- Bitcoin reached a new all-time high of $69,170 on Tuesday before plunging 12% to $60,000, though such volatility is expected during bull markets.
- According to experts, the steep drop is normal and healthy as Bitcoin consolidates before attempting to break out to new highs again, a pattern seen previously.
- Despite short-term turbulence, analysts remain bullish on Bitcoin’s long-term trajectory given growing adoption and see dips as buying opportunities.
Bitcoin reached a new all-time high of $69,170 on Tuesday morning, sparking euphoria in the crypto community. However, the price then went into freefall, plummeting 12% to just above $60,000 in five hours. While concerning, such volatility is expected after reaching historic highs.

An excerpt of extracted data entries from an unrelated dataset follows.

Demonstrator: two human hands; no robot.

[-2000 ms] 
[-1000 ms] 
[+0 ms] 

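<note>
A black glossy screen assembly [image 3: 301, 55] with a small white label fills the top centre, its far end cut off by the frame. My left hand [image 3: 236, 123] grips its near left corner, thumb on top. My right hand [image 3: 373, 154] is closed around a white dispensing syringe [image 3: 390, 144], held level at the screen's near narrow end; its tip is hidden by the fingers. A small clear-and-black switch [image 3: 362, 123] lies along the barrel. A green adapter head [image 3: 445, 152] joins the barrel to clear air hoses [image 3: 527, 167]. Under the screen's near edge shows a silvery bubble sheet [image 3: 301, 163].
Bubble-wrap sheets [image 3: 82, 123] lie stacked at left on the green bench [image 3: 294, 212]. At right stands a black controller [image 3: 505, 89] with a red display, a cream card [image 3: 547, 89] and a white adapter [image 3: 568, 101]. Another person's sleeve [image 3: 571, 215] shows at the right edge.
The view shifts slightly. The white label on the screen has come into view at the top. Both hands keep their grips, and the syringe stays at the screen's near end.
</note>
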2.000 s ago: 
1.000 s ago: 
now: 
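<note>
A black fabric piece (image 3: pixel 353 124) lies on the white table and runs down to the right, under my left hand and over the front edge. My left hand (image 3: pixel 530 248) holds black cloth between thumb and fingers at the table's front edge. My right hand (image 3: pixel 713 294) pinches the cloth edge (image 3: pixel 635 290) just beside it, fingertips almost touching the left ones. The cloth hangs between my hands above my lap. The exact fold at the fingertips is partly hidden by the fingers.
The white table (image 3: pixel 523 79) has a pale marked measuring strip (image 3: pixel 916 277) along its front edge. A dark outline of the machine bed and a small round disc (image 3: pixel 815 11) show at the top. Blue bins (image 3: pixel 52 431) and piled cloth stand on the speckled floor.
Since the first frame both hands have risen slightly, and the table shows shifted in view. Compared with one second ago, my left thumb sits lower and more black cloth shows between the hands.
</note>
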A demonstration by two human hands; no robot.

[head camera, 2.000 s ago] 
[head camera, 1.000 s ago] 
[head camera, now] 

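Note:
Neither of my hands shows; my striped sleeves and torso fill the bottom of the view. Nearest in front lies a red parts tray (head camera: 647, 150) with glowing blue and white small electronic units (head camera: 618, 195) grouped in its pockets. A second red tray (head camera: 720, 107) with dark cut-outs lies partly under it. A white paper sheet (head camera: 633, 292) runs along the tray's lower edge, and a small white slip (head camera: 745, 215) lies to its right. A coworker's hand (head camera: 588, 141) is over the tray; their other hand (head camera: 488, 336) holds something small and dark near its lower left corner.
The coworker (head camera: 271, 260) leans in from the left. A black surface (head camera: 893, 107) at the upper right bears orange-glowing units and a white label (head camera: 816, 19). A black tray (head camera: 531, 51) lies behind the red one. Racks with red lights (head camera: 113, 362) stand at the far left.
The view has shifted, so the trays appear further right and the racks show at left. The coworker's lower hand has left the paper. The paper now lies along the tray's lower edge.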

Major Corrections Common in Bitcoin Bull Markets
According to experts, the steep drop is normal and healthy for an asset in the midst of a bull market. Looking at Bitcoin’s climb to its previous all-time high of $20,000 in 2017, there were 13 corrections of 12% or more, 8 of which were over 15%. From March 2020 to April 2021, there were also 13 corrections of 10% or more during Bitcoin’s rise.
Bitcoin Likely to Consolidate Before Next Major Leg Up
Analysts say Bitcoin will likely consolidate and trade sideways for some time before definitively breaking through to new highs again. This consolidation period allows the market to cool off and build a base for further gains. The pattern of retesting prior highs before breaking out was also seen in late 2020.
Long-Term Bull Case for Bitcoin Remains Strong
Despite the turbulence, experts remain optimistic about Bitcoin’s long-term trajectory. The approval of Bitcoin ETFs and growing institutional adoption provide fundamental support. While volatility will persist, analysts view any major dips at these levels as buying opportunities for investors with a long-term perspective.